**Records to process:**
■ ■ ■ ■ ■ ■ ■

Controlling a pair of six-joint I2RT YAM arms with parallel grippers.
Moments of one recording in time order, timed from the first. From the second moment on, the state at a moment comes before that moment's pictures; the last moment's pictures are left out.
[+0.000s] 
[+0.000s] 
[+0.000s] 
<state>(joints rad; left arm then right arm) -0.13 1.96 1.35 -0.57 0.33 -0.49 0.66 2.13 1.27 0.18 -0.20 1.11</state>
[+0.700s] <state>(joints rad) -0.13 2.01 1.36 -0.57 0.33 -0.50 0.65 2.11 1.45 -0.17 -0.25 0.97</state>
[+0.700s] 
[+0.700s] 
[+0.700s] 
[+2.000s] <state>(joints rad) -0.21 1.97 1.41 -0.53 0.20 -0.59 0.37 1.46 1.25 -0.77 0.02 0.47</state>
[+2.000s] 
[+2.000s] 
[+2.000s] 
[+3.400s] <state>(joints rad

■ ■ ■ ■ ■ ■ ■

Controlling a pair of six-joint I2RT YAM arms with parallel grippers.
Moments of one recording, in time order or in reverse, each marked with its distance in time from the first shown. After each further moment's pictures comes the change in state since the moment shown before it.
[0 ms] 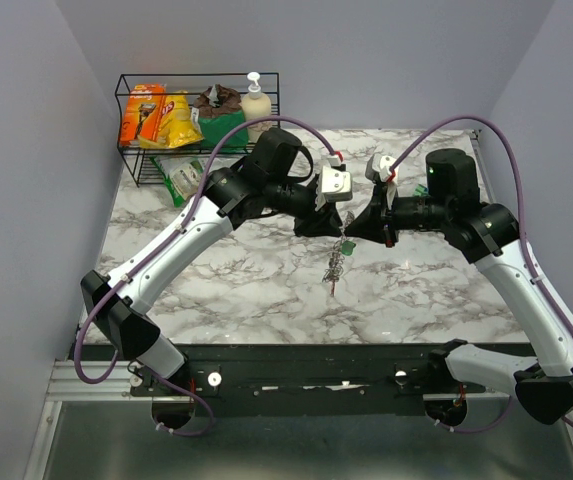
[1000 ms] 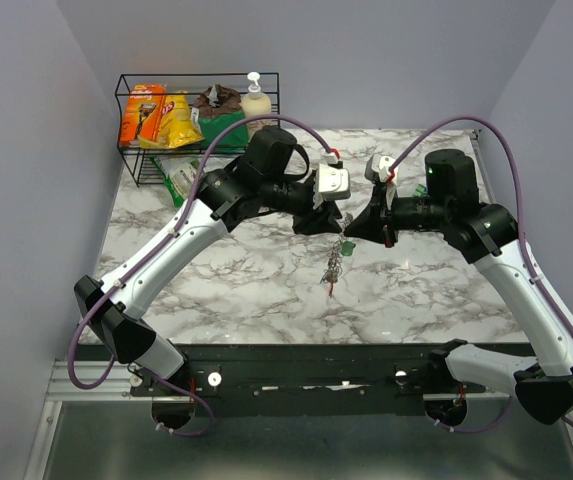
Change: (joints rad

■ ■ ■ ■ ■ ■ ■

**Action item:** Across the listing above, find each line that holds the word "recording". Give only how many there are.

**Expected answer:** 2